De schipper is een lang, mager en beenderig man en reeds oud; zijn aangezicht is donker bruin en met diepe voren doorploegd; donker zijn de oogen door borstelige wenkbrauwen beschaduwd; wild grijze haren hangen stekelig onder de muts, met oorlappen, uit. Het is een nog kloeke en krachtige kerel, wiens handen, als ijzeren klauwen den stok omknellen, en men is schier verwonderd dat zij geen inprintsels in het hout achterlaten. Den stijven, zwaren regenjas en den oliehoed heeft hij ter zijde gelegd, om des te vrijer in zijne bewegingen te zijn.
De man werkt zwijgend; de uitdrukking van zijn wezen is bekommerd, en vele beslommeringen moet de oude schipper achter den rug hebben, en nog vele moet hij er in het nevelig verschiet zien.
Aan het roer staat een jong meisje van een twintigtal jaren, gekleed in wollen jak en rok; zij heeft een rood geruiten doek over het hoofd geknoopt, en uit dezen komen ravenzwarte haarklissen te voorschijn. Hare ge- | |
| |
laatskleur is donker, alsof zij van Spaansch ras ware; hare oogen zijn bruin en flikkerend. Zij is eene flinke, schoone meid, die handen aan 't lijf heeft en voor geen schippersknecht moet achteruit staan.
De wijze waarop Dora het roer bestuurt, toont ervarenheid, wilskracht en vastberadenheid. Met haar oog en hare hand is er geen nood dat de schuit buiten het vaarwater gestuurd worde.
Soms is zij echter eene wijl verstrooid; dan staart zij, zonder te zien, op den gladden waterspiegel, op de nevelen, die aan den gezichteinder zoo spookachtig oprijzen, die haar pijnigen, sarren, martelen.
't Is vandaag ook een vreeselijke, en toch een blijde dag.
Dezen morgen opende men voor haar de... gevangenis.

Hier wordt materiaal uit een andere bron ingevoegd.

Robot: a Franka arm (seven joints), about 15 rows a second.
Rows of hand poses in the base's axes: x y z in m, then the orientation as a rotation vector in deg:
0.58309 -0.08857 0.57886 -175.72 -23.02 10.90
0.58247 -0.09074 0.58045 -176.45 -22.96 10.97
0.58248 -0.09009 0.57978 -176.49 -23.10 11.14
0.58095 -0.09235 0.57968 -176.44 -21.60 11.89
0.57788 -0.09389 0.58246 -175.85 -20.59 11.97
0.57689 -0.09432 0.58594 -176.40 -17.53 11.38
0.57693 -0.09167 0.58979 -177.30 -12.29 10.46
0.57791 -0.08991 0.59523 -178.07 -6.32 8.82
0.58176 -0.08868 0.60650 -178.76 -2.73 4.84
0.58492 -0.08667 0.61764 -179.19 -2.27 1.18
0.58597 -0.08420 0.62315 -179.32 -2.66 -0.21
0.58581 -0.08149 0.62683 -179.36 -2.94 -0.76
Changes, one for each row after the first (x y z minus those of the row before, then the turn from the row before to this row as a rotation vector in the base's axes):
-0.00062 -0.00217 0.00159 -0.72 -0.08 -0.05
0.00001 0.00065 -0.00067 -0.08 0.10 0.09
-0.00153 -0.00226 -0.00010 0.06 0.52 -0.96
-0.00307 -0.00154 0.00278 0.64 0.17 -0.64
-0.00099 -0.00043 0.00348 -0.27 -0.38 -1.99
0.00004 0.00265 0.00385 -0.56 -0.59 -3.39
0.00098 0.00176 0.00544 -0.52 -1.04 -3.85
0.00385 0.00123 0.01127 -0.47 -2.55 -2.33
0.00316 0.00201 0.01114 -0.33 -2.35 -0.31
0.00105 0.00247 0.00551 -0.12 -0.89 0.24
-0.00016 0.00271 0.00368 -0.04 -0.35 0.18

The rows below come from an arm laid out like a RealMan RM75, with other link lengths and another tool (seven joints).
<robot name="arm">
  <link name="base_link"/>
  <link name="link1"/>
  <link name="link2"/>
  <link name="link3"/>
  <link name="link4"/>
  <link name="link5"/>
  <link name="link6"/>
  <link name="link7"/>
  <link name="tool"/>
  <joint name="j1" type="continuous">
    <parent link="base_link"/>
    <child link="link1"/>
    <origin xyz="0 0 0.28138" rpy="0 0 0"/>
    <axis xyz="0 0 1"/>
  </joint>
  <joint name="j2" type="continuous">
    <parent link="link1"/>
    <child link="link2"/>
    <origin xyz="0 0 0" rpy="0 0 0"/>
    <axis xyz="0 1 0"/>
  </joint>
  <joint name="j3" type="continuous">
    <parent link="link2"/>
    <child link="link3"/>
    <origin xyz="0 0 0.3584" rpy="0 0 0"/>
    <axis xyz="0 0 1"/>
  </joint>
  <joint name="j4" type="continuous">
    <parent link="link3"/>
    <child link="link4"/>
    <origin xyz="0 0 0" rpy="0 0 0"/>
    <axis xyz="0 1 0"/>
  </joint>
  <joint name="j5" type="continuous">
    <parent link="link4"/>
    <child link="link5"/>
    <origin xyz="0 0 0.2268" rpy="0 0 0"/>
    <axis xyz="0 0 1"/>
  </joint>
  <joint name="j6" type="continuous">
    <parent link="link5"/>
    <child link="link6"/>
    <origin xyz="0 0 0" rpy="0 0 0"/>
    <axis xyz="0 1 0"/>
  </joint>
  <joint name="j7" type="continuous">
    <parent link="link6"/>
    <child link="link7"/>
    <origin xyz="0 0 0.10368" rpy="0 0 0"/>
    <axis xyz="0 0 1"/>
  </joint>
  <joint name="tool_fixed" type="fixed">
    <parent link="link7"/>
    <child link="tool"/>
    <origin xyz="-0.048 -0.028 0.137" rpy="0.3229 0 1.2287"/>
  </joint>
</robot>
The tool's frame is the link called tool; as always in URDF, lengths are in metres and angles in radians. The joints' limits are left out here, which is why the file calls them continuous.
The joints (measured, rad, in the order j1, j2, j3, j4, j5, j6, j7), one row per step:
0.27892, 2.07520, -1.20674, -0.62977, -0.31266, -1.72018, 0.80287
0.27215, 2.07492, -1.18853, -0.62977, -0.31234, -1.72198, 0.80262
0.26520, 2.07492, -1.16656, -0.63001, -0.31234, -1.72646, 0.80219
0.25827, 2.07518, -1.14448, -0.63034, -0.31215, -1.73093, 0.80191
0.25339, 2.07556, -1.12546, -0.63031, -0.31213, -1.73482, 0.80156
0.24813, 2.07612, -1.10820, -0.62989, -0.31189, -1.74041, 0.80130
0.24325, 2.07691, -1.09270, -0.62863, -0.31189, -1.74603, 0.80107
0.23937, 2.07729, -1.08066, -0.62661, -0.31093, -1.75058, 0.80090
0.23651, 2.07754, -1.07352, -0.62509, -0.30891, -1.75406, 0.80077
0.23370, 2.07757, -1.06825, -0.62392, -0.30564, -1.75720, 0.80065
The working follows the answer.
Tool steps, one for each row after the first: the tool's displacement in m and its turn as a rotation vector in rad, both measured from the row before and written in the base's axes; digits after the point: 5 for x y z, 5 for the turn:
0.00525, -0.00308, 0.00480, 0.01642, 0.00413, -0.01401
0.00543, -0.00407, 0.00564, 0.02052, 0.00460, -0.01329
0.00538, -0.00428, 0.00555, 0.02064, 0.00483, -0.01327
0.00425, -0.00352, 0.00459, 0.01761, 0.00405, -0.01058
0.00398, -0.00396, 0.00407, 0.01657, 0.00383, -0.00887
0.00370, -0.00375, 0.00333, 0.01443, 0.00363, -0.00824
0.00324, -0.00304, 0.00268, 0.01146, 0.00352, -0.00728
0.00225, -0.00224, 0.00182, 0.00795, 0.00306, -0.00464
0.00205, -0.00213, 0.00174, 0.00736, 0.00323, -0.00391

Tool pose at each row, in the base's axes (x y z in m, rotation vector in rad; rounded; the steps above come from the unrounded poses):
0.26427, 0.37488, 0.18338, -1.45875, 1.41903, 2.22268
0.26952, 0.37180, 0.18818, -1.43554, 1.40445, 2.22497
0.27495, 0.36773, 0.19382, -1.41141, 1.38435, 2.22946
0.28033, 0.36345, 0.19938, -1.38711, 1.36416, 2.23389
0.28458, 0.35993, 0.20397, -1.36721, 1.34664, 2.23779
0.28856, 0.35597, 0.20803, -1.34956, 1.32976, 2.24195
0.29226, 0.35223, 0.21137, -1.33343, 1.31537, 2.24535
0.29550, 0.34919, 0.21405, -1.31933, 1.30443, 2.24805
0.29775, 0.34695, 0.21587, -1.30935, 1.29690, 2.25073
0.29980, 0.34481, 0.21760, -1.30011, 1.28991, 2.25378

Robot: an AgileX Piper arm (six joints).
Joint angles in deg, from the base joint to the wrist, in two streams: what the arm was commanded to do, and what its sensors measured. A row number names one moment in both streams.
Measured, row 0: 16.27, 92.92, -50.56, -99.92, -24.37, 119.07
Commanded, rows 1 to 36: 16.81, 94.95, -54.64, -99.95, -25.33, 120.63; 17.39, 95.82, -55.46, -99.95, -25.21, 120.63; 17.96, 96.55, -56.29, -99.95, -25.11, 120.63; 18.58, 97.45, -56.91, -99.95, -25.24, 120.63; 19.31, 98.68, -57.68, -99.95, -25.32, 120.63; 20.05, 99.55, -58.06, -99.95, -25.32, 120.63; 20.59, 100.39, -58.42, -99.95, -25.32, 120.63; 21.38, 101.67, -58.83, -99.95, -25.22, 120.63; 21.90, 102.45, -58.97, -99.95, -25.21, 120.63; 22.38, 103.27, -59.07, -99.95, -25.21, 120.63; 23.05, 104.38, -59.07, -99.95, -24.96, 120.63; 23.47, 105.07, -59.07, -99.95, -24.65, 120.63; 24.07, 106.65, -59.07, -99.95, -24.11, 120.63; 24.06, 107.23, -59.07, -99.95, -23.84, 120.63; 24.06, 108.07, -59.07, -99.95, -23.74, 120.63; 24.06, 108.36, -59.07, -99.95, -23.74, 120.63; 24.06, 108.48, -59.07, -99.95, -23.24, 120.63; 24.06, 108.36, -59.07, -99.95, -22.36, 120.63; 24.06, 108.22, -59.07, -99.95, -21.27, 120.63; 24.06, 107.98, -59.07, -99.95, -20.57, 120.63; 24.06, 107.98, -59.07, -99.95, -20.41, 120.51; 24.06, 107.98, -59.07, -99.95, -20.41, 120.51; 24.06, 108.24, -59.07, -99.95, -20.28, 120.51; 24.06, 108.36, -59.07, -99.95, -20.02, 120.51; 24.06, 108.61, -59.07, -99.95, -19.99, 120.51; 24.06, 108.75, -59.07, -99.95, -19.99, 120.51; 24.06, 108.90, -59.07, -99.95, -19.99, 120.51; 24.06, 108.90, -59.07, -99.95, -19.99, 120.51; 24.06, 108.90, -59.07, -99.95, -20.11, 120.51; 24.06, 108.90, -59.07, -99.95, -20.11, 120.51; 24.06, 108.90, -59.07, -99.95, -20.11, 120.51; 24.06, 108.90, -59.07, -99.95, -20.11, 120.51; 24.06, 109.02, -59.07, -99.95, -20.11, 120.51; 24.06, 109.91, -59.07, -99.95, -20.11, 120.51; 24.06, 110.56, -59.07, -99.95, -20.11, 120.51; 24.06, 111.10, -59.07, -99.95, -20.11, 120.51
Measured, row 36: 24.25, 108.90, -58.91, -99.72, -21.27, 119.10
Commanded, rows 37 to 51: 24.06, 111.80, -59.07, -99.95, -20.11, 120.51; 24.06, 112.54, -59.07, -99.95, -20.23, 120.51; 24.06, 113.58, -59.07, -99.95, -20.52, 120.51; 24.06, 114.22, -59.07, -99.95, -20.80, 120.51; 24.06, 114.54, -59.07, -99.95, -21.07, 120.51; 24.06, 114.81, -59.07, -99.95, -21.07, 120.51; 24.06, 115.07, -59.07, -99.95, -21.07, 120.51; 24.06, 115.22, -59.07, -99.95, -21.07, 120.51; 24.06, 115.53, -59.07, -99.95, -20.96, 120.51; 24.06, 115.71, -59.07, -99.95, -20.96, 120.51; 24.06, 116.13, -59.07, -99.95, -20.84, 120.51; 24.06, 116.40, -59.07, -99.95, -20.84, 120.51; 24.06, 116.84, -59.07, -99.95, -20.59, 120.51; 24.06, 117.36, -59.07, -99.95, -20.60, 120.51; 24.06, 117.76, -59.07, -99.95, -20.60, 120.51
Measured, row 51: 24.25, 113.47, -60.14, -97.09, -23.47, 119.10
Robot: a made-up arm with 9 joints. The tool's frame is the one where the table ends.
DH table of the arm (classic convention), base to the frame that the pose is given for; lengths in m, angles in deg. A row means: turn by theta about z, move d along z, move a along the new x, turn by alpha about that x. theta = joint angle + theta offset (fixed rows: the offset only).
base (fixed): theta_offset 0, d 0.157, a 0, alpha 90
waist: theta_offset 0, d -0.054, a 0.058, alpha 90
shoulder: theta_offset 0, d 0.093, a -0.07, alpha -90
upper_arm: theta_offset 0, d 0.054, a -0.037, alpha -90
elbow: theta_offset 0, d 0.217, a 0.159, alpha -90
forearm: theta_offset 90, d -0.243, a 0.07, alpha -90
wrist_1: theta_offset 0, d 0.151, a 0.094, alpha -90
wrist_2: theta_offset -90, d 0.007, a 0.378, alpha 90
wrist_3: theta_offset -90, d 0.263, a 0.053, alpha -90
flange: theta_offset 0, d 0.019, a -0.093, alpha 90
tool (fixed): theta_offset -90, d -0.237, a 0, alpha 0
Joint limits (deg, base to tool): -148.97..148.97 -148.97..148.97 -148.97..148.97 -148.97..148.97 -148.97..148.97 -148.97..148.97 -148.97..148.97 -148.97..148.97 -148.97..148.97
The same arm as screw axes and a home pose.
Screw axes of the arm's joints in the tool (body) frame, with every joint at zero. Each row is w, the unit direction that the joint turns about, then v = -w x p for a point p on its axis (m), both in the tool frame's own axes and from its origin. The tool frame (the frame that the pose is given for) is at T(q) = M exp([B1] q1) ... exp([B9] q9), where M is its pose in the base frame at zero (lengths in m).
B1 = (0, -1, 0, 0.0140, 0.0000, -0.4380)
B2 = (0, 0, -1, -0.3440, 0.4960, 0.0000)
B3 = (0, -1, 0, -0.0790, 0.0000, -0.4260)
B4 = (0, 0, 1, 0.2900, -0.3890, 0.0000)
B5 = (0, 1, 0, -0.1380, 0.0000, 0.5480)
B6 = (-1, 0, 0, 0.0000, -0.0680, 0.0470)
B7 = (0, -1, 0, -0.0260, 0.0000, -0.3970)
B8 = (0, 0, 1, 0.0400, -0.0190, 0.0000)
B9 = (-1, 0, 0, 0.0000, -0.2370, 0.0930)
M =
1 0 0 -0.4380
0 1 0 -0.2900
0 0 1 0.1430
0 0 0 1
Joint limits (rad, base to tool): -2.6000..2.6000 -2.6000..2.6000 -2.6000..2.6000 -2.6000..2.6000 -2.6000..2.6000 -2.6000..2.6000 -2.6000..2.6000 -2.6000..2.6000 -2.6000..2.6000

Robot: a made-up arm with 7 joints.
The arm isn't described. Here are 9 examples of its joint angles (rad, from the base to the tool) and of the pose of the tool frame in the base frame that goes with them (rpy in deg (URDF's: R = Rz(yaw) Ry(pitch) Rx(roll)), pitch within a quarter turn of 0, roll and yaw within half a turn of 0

Gij huivert bij dit woord, niet waar?
Veertien dagen heeft zij dààr doorgebracht - veertien tellens is meer dan genoeg om voor het gansche leven eene gebrandmerkte te zijn. Veertien jaren, zoo schijnt het haar toe, heeft die straf geduurd.
De rechtbank heeft haar veroordeeld voor diefstal van een zilveren horlogie op eene schuit, die, naast het vaartuig haars vaders, in de dok lag.
Bella, ook eene schippersvrouw, heeft het gezworen met duren eed, dat zij, Dora, schuldig was en men vond het gestolen voorwerp in den lichter haars vaders verborgen. Zij, Dora, heette 't liegen, en rood van verontwaardiging was zij geworden, toen zij hare beschuldigster die brandende logenstraffing in het aangezicht sloeg; doch de bewijzen waren verpletterend - en de rechtbank veroordeelde.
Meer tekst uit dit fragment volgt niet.